India Infoline News Service | Mumbai | May 12, 2018 14:30 IST

The term “grey market” implies that it is a kind of unofficial market. All transactions in an IPO grey market are done in cash and this market is not regulated by SEBI or other relevant governing bodies.

Initial Public Offer, IPO
An IPO grey market is an OTC (over-the-counter) market where stocks and IPO applications are bought and sold even before they are available on stock exchanges. Chances are you’ve probably heard your broker say “grey market premium” or “grey market discount”. In this article, we explain these terms along with a couple of illustrations.

The term “grey market” implies that it is a kind of unofficial market. All transactions in an IPO grey market are done in cash and this market is not regulated by SEBI or other relevant governing bodies. Transactions in an IPO grey market are based on utmost trust but are neither backed by stockbrokers nor SEBI.
 
Trading in the IPO grey market includes the following:
  1. Buying and selling certain IPO applications at a premium, and
  2. Buying and selling IPO shares before they are listed on stock exchanges
 
One must understand that grey markets don't have any official regulations and trades are generally conducted within a small group of trusted people. You should be aware of two basic terms in the grey market i.e. premium and kostak.

Grey market premium
 
Grey market price or grey market premium refers to the premium amount at which shares and IPO applications are bought and sold before they are available on the stock exchanges. Demand and supply heavily influence grey market premium, which is either positive or negative.

For example:
  1. Company: X Ltd.
Issue price: Rs200

Grey market premium: Rs150 (buyers)

This means that buyers are ready to buy the shares of X Ltd for Rs350 (200+150).
 
        ii)            Company: Y Ltd.

          Issue Price: Rs350

         Grey market premium: Rs(-)25 (sellers)
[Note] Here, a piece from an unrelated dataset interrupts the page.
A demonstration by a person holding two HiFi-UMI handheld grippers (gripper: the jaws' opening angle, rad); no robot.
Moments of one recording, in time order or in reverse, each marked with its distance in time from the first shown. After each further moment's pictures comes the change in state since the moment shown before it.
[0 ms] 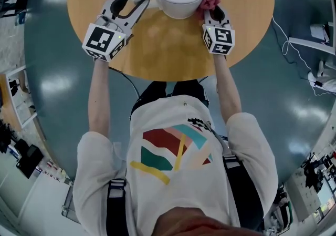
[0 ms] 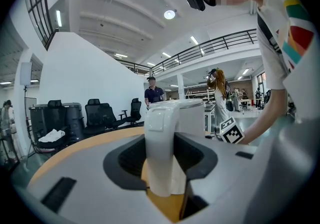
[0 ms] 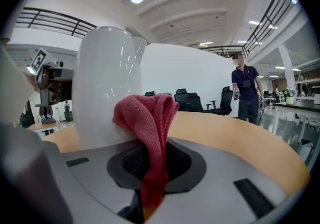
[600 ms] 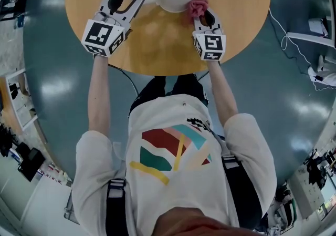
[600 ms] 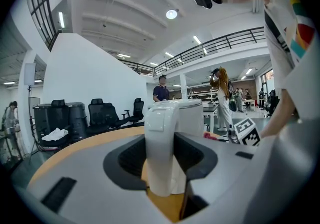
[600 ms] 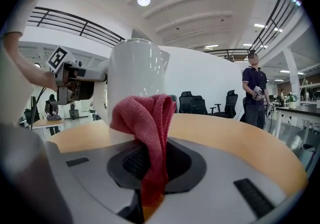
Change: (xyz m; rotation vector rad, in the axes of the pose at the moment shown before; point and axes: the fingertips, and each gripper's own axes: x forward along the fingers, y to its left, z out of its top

         This implies that sellers are ready to sell the shares of Y Ltd for (350-25) = Rs325.

Kostak

IPO applications are traded on the grey market for a certain price. This is called the “kostak price”. Kostak price is influenced by many factors, but supply and demand play a major role too. The kostak price of an IPO application basically indicates the profit you will make if you sell your IPO application.

If shares get allotted, they will be owned by the buyer. However, if the stocks don’t get allotted, there is no refund. Kostak price is almost on its way out these days, looking at how oversubscribed some IPOs were. The possibility of actual allotment of shares is about 50%.
 
Conclusion

Quite a few people have managed to make a quick buck through IPO grey markets. However, one must realize that this is an illegal activity. All transactions are done using black-money. Before engaging in such activities, make sure that you have accurately calculated the short-term capital gains tax you might have to pay. Sometimes, this drives profits to negligible amounts!